Work task:
Check every line of the data below for the word "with". Copy the ones that have it.

Source information:

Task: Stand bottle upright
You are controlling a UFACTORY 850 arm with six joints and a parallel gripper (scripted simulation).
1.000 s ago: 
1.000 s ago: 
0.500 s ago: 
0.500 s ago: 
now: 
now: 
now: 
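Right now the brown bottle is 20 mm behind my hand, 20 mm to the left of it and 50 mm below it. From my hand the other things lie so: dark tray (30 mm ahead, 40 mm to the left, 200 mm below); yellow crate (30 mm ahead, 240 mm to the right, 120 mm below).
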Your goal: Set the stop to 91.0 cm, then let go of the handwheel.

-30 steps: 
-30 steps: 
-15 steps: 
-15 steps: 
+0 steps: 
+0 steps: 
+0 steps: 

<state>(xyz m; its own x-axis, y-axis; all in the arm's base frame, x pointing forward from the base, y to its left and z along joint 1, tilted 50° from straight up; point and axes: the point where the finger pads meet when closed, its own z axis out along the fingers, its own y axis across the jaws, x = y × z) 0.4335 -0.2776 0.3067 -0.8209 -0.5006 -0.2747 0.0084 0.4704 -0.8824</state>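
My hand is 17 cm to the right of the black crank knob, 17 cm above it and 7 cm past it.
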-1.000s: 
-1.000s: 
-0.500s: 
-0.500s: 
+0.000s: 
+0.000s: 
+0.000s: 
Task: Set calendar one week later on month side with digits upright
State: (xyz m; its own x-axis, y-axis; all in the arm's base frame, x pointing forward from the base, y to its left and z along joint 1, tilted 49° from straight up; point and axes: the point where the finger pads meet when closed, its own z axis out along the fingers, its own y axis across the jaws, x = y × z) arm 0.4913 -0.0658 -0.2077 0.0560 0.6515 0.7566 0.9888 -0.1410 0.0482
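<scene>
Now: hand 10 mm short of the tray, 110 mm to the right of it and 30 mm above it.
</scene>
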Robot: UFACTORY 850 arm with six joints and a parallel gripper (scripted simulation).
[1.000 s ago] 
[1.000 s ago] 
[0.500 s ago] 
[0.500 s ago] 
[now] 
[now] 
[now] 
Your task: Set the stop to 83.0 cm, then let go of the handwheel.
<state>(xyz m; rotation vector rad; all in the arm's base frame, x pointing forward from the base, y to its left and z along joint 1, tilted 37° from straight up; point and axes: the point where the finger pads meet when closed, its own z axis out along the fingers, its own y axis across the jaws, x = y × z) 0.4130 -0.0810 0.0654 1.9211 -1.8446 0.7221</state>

Answer to the exercise:
You are controlling a UFACTORY 850 arm with six joints and a parallel gripper (scripted simulation).
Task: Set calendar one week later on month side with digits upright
Robot: UFACTORY 850 arm with six joints and a parallel gripper (scripted simulation).

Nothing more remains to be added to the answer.